- TASK TO COMPLETE -
Before you write out the listing, remove the pictures; everything else stays exactly as it is.

- COLLECTED MATERIAL -
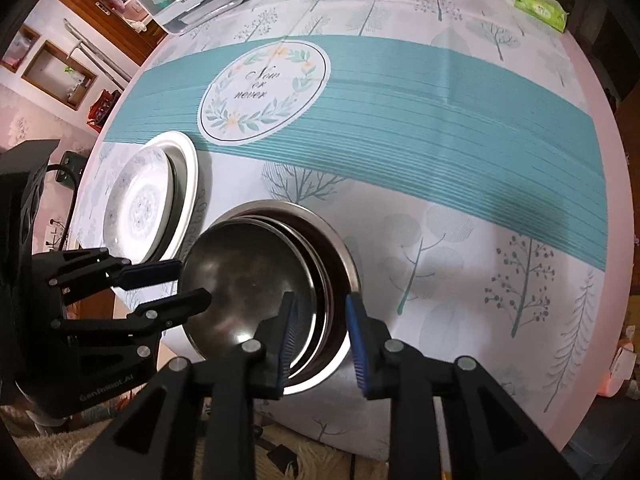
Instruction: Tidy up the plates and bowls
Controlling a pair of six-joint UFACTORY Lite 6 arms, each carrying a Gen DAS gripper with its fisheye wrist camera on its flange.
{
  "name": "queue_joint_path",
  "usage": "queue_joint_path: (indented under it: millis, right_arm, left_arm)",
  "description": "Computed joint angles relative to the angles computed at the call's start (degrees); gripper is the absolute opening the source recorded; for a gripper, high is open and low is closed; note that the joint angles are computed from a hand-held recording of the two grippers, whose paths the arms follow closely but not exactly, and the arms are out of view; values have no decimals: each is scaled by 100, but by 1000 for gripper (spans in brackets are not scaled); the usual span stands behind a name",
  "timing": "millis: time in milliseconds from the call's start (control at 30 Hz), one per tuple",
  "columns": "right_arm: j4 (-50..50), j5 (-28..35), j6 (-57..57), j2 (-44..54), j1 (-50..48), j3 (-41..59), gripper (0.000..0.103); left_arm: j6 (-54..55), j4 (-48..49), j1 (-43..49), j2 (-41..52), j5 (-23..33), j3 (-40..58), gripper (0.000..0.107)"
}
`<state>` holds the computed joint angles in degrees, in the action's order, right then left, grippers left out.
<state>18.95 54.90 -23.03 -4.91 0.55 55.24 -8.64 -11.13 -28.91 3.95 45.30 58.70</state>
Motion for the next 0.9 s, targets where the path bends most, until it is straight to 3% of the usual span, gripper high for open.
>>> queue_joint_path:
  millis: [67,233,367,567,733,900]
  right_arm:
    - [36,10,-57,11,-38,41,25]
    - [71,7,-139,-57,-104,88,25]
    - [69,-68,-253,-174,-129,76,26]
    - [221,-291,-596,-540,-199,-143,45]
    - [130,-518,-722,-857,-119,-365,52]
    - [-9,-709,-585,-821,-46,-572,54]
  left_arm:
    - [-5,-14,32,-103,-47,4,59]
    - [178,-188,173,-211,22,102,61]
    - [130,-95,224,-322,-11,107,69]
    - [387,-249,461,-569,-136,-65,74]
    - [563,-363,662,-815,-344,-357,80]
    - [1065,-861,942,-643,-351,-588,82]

- ANSWER SECTION -
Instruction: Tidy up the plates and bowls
Controlling a pair of six-joint UFACTORY Lite 6 arms, each carrying a Gen DAS gripper with its fisheye wrist camera on its flange.
{
  "name": "queue_joint_path",
  "usage": "queue_joint_path: (indented under it: millis, right_arm, left_arm)",
  "description": "Computed joint angles relative to the angles computed at the call's start (degrees); gripper is the absolute opening the source recorded; for a gripper, high is open and low is closed; note that the joint angles are computed from a hand-held recording of the two grippers, whose paths the arms follow closely but not exactly, and the arms are out of view; values have no decimals: each is scaled by 100, but by 1000 for gripper (spans in brackets are not scaled); the usual span stands behind a name",
  "timing": "millis: time in milliseconds from the call's start (control at 30 Hz), one per tuple",
  "columns": "right_arm: j4 (-50..50), j5 (-28..35), j6 (-57..57), j2 (-44..54), j1 (-50..48), j3 (-41..59), gripper (0.000..0.103); left_arm: j6 (-54..55), j4 (-48..49), j1 (-43..49), j2 (-41..52), j5 (-23..33), j3 (-40..58), gripper (0.000..0.107)"
}
`<state>` holds the computed joint angles in degrees, in the action's order, right then left, grippers left out.
<state>18.95 54.90 -23.03 -4.91 0.55 55.24 -8.64 -11.13 -28.91 3.95 45.30 58.70</state>
Motion for the next 0.9 s, targets where the path bends most, until it is straight to 3% of the usual span, gripper high for open.
>>> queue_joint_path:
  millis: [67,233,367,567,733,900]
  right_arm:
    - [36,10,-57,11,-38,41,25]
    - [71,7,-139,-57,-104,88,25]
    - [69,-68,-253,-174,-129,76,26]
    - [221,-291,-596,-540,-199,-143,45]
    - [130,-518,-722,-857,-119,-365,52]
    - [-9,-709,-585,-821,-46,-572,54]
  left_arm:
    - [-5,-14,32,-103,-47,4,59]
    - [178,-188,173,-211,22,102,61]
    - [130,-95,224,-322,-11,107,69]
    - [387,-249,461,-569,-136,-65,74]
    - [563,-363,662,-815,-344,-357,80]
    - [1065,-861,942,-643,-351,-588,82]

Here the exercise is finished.